■ Exercise objective ■
When you answer, restate the entries below without altering anything.

■ Input data ■
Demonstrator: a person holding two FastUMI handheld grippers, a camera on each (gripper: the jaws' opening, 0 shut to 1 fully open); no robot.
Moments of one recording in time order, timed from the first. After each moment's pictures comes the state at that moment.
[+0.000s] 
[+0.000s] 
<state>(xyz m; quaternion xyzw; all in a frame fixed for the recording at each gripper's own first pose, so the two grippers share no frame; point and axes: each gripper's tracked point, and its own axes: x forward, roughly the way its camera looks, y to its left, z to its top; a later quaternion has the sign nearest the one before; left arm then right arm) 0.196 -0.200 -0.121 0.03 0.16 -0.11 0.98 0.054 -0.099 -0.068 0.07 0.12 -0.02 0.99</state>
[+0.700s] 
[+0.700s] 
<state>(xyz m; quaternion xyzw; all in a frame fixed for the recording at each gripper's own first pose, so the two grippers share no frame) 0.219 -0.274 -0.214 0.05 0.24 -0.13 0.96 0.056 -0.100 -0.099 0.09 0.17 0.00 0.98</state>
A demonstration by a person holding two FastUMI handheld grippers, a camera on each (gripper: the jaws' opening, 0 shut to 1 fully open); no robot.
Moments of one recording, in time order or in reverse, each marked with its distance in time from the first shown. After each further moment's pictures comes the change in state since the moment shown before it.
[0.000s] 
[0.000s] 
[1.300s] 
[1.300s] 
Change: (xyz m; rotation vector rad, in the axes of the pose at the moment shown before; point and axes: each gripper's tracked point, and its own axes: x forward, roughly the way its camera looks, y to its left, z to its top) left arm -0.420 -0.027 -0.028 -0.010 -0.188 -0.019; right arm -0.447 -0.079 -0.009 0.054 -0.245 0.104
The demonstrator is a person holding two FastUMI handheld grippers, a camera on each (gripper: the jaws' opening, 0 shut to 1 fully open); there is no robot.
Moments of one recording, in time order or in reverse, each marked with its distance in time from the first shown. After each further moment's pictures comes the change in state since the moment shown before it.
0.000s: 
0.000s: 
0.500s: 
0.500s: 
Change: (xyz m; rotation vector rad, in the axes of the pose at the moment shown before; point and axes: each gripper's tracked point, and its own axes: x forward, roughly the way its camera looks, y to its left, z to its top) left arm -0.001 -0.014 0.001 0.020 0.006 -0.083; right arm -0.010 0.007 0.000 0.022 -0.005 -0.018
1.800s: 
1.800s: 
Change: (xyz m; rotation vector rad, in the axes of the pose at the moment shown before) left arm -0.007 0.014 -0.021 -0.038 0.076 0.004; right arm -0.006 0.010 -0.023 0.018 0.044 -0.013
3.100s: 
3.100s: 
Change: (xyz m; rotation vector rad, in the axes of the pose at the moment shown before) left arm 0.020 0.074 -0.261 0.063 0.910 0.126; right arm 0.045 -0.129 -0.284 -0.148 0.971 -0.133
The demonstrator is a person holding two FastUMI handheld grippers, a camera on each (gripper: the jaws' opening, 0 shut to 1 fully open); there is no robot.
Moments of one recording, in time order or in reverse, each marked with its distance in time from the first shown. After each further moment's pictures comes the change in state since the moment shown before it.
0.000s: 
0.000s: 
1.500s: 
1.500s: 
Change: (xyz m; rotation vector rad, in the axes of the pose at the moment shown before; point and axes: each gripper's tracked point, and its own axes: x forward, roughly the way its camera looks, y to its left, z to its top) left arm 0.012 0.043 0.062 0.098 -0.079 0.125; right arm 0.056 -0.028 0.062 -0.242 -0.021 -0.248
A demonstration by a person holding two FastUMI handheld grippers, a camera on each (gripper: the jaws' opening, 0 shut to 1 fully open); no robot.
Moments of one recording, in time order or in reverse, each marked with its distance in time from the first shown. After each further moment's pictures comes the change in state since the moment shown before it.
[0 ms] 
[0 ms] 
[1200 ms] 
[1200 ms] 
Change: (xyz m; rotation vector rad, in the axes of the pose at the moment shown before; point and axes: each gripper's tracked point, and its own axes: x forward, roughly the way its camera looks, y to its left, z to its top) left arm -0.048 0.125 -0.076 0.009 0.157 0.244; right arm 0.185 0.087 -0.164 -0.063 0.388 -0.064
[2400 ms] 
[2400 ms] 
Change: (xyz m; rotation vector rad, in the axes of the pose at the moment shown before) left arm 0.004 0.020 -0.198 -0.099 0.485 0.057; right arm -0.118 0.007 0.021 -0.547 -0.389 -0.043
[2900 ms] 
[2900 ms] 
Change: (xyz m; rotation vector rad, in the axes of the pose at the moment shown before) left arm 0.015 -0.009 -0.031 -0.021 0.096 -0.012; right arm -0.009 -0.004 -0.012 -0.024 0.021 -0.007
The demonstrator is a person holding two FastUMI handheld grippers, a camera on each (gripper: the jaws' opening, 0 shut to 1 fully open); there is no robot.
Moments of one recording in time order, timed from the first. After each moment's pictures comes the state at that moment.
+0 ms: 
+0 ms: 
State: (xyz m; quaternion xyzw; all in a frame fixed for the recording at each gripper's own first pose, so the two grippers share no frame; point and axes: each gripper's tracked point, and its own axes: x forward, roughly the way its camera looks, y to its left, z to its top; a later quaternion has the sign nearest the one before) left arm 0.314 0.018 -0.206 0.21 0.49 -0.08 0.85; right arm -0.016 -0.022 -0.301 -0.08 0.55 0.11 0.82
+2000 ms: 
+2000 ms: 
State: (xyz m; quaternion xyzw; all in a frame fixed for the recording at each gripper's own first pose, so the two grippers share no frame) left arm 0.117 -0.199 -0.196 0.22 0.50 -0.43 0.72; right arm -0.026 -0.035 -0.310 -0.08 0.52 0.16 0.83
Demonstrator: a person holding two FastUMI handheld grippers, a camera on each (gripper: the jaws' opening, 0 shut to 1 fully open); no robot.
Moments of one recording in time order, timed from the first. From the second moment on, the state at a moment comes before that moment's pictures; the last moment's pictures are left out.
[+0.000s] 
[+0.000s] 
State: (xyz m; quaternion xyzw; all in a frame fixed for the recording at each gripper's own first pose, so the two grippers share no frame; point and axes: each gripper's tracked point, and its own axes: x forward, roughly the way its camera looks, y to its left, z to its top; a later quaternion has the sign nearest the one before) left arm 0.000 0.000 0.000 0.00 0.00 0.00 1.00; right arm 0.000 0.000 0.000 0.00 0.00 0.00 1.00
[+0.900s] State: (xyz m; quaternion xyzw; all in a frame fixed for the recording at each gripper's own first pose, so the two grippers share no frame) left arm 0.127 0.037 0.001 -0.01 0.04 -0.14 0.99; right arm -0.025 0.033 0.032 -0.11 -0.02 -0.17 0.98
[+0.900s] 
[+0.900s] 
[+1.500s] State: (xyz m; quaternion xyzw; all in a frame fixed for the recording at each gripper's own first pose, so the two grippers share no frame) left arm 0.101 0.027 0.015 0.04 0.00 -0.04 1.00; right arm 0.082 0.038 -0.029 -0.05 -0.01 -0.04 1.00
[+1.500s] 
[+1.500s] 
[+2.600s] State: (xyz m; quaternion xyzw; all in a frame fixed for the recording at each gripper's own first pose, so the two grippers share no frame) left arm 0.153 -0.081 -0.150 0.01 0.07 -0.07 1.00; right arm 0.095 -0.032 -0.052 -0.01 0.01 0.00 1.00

■ Result ■
Demonstrator: a person holding two FastUMI handheld grippers, a camera on each (gripper: the jaws' opening, 0 shut to 1 fully open); no robot.
Moments of one recording in time order, timed from the first. After each moment's pictures comes the state at that moment.
[+0.000s] 
[+0.000s] 
<state>(xyz m; quaternion xyzw; all in a frame fixed for the recording at each gripper's own first pose, so the two grippers share no frame; point and axes: each gripper's tracked point, and its own axes: x forward, roughly the way its camera looks, y to its left, z to its top; a later quaternion has the sign nearest the one before; left arm then right arm) 0.196 -0.200 -0.121 0.03 0.16 -0.11 0.98 0.054 -0.099 -0.068 0.07 0.12 -0.02 0.99</state>
[+0.700s] 
[+0.700s] 
<state>(xyz m; quaternion xyzw; all in a frame fixed for the recording at each gripper's own first pose, so the two grippers share no frame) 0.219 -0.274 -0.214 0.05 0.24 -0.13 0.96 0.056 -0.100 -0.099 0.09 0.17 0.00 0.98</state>
A demonstration by a person holding two FastUMI handheld grippers, a camera on each (gripper: the jaws' opening, 0 shut to 1 fully open); no robot.
Moments of one recording, in time order or in reverse, each marked with its distance in time from the first shown. After each further moment's pictures comes the change in state since the moment shown before it.
[0.000s] 
[0.000s] 
[1.300s] 
[1.300s] 
Change: (xyz m; rotation vector rad, in the axes of the pose at the moment shown before; point and axes: each gripper's tracked point, and its own axes: x forward, roughly the way its camera looks, y to its left, z to its top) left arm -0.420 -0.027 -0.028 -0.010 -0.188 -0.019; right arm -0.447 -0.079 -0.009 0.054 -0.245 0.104
The demonstrator is a person holding two FastUMI handheld grippers, a camera on each (gripper: the jaws' opening, 0 shut to 1 fully open); there is no robot.
Moments of one recording, in time order or in reverse, each marked with its distance in time from the first shown. After each further moment's pictures comes the change in state since the moment shown before it.
0.000s: 
0.000s: 
0.500s: 
0.500s: 
Change: (xyz m; rotation vector rad, in the axes of the pose at the moment shown before; point and axes: each gripper's tracked point, and its own axes: x forward, roughly the way its camera looks, y to its left, z to its top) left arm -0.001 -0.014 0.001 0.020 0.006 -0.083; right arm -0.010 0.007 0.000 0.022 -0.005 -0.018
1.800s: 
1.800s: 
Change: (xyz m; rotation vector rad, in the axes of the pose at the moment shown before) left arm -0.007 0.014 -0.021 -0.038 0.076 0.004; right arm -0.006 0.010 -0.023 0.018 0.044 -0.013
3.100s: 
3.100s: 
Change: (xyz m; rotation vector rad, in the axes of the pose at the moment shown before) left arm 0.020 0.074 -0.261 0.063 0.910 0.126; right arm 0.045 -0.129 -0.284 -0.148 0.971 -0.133
The demonstrator is a person holding two FastUMI handheld grippers, a camera on each (gripper: the jaws' opening, 0 shut to 1 fully open); there is no robot.
Moments of one recording, in time order or in reverse, each marked with its distance in time from the first shown. After each further moment's pictures comes the change in state since the moment shown before it.
0.000s: 
0.000s: 
1.500s: 
1.500s: 
Change: (xyz m; rotation vector rad, in the axes of the pose at the moment shown before; point and axes: each gripper's tracked point, and its own axes: x forward, roughly the way its camera looks, y to its left, z to its top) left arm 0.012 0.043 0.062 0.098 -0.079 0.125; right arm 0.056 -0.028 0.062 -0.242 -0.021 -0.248
A demonstration by a person holding two FastUMI handheld grippers, a camera on each (gripper: the jaws' opening, 0 shut to 1 fully open); no robot.
Moments of one recording, in time order or in reverse, each marked with its distance in time from the first shown. After each further moment's pictures comes the change in state since the moment shown before it.
[0 ms] 
[0 ms] 
[1200 ms] 
[1200 ms] 
Change: (xyz m; rotation vector rad, in the axes of the pose at the moment shown before; point and axes: each gripper's tracked point, and its own axes: x forward, roughly the way its camera looks, y to its left, z to its top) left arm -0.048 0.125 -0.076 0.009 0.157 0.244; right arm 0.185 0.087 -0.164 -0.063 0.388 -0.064
[2400 ms] 
[2400 ms] 
Change: (xyz m; rotation vector rad, in the axes of the pose at the moment shown before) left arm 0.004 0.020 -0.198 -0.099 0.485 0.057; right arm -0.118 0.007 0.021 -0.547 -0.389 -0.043
[2900 ms] 
[2900 ms] 
Change: (xyz m; rotation vector rad, in the axes of the pose at the moment shown before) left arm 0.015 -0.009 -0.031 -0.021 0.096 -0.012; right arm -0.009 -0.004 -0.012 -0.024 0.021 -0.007
The demonstrator is a person holding two FastUMI handheld grippers, a camera on each (gripper: the jaws' opening, 0 shut to 1 fully open); there is no robot.
Moments of one recording in time order, timed from the first. After each moment's pictures comes the state at that moment.
+0 ms: 
+0 ms: 
State: (xyz m; quaternion xyzw; all in a frame fixed for the recording at each gripper's own first pose, so the two grippers share no frame; point and axes: each gripper's tracked point, and its own axes: x forward, roughly the way its camera looks, y to its left, z to its top; a later quaternion has the sign nearest the one before) left arm 0.314 0.018 -0.206 0.21 0.49 -0.08 0.85; right arm -0.016 -0.022 -0.301 -0.08 0.55 0.11 0.82
+2000 ms: 
+2000 ms: 
State: (xyz m; quaternion xyzw; all in a frame fixed for the recording at each gripper's own first pose, so the two grippers share no frame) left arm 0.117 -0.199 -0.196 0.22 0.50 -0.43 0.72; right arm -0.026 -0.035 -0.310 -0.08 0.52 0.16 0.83
Demonstrator: a person holding two FastUMI handheld grippers, a camera on each (gripper: the jaws' opening, 0 shut to 1 fully open); no robot.
Moments of one recording in time order, timed from the first. From the second moment on, the state at a moment comes before that moment's pictures; the last moment's pictures are left out.
[+0.000s] 
[+0.000s] 
State: (xyz m; quaternion xyzw; all in a frame fixed for the recording at each gripper's own first pose, so the two grippers share no frame; point and axes: each gripper's tracked point, and its own axes: x forward, roughly the way its camera looks, y to its left, z to its top; a later quaternion has the sign nearest the one before) left arm 0.000 0.000 0.000 0.00 0.00 0.00 1.00; right arm 0.000 0.000 0.000 0.00 0.00 0.00 1.00
[+0.900s] State: (xyz m; quaternion xyzw; all in a frame fixed for the recording at each gripper's own first pose, so the two grippers share no frame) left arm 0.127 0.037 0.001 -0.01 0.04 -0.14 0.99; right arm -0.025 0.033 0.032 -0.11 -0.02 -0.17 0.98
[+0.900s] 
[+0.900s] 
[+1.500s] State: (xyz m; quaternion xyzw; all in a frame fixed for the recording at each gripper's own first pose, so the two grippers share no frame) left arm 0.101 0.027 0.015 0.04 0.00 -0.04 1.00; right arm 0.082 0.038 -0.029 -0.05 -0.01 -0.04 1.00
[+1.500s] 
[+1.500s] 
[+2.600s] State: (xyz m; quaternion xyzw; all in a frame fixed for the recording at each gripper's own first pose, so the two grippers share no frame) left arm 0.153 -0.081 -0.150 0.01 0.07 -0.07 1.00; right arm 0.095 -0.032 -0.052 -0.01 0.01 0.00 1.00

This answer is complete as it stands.